Other useful commands

CommandDescriptionExample
/context [guidance]Update project context from conversation/context focus on API patterns
/summarize [focus]Summarize the current conversation/summarize action items

Tips for better results

Use version control

Projects can evolve quickly and it’s easy to lose a working state. Ask Workshop to initialize Git and commit at key milestones so you can always go back to a version that worked — or connect a GitHub repository using the native GitHub integration to back up your code and collaborate with others.

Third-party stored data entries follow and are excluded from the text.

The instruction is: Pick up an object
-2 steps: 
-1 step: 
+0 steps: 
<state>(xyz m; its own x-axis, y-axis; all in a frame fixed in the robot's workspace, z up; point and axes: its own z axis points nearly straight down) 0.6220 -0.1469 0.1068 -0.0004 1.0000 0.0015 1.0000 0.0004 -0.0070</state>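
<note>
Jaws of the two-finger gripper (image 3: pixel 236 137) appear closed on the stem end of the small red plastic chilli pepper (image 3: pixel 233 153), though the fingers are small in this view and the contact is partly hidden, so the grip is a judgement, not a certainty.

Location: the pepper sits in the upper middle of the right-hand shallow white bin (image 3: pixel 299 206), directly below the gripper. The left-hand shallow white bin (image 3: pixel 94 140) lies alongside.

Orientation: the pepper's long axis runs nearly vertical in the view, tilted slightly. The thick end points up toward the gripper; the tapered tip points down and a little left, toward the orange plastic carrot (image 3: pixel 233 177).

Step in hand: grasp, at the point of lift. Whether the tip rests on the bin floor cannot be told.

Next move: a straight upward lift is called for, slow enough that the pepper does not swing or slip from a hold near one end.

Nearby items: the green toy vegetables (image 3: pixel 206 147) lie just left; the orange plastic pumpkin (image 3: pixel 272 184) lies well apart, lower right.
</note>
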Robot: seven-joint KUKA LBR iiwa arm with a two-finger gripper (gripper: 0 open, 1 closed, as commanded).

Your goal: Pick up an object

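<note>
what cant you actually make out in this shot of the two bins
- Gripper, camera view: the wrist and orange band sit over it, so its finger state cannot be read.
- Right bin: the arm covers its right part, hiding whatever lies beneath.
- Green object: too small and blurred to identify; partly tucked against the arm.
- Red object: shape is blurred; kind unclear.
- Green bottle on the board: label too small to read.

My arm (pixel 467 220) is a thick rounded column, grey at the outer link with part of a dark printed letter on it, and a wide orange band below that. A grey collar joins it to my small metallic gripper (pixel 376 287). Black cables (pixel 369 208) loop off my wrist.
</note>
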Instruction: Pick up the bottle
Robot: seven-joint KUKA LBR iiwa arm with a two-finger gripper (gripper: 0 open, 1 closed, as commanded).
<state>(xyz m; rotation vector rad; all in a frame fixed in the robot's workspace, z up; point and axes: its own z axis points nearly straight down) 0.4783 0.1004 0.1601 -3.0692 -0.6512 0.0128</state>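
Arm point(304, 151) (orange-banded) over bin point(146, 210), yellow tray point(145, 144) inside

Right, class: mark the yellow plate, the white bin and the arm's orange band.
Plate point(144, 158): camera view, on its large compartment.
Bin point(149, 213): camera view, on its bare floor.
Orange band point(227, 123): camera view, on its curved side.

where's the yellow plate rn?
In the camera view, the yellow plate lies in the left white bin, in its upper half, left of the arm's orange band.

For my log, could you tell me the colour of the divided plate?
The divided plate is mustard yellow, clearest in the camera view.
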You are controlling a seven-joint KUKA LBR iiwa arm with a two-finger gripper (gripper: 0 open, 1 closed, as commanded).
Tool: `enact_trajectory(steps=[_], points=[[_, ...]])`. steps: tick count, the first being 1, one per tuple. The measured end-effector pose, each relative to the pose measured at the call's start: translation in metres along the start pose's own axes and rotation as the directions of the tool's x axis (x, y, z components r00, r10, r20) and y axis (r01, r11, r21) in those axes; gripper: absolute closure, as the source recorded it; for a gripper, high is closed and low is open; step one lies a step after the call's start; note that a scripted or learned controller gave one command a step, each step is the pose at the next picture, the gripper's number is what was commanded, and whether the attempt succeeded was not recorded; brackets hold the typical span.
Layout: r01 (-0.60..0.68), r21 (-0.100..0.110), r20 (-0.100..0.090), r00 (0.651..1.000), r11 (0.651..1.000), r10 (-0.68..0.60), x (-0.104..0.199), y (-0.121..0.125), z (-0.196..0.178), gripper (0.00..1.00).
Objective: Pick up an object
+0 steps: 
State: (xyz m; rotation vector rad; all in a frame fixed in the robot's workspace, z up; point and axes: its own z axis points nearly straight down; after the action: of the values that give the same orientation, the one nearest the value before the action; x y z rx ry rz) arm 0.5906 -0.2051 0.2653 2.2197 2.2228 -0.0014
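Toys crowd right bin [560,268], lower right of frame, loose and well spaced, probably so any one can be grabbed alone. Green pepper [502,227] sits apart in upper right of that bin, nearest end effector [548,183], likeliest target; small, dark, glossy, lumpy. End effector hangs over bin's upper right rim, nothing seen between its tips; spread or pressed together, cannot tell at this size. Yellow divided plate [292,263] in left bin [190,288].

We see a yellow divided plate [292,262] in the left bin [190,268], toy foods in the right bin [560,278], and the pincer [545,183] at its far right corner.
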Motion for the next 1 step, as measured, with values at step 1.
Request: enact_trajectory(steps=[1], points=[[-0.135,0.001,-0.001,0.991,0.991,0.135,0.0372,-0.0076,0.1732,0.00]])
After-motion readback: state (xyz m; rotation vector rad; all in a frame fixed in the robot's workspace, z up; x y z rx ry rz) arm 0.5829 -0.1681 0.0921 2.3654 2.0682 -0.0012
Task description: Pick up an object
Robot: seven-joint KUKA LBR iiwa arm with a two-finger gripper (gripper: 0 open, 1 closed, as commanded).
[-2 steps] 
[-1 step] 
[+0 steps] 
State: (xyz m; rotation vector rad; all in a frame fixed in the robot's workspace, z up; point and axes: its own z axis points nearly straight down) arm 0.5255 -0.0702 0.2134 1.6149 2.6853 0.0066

Try Plan Mode for new projects

When starting from scratch, Plan Mode helps you define clear requirements and creates a structured plan — even from vague ideas.

Work incrementally

Build features one at a time. Get core functionality working before adding complexity. This makes debugging easier and progress more visible.

Use custom instructions

Set consistent preferences in Settings so you don’t repeat the same guidance in every conversation.

Leverage project context

Keep your .workshop/context.md updated so Workshop always understands your project’s current state and conventions. See Context and Memory.